致某某
亲爱的某某:
你好。
这还是第一次与你如此正式的交谈,不是在睡意朦胧的空气中低喃,也不是在温热水花的雾气里嘶吼。
但,一直觉得,有些话语,不敲打出来,会显得太空白。
原谅我喊你某某,因为我无法得知你的真实姓名,或许你只是浩瀚宇宙中与我相识的一抹魂灵,或许你只是绵绵细雨里滴落在我额头的一个意外,又或许,你是记载着我无尽又有限生命的一册古籍。
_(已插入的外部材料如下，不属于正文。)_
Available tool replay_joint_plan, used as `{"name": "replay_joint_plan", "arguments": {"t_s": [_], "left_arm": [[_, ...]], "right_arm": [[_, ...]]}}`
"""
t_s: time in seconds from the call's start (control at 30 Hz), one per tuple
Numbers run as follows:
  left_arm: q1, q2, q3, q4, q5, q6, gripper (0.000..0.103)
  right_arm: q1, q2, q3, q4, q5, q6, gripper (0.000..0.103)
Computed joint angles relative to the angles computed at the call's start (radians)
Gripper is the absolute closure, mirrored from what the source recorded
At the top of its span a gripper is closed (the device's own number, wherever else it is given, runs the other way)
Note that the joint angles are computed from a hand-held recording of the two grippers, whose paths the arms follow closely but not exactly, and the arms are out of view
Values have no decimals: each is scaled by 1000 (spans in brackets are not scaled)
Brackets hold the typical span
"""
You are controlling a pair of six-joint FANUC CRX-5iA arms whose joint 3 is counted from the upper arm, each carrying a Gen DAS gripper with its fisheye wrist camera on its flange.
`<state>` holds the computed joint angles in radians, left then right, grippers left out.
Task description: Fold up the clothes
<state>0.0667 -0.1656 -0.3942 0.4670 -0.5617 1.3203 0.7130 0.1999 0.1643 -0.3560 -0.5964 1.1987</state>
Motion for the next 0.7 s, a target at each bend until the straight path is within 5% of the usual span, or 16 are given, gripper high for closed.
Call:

思来想去,还是唤你某某吧。
某某,你看得见吗?
若你看得见,你是否能看见我无神的瞳孔里承载着的不舍与软弱?那些在光明前踟蹰的脚印,那些在刀锋旁洒落的血迹,那些在仰望后又迅速低下的弧度,我想,我是害怕的。对未知,对已知。因为未知的空洞与已知的乏实,我把发丝扯光都无法逼迫自己前进一步。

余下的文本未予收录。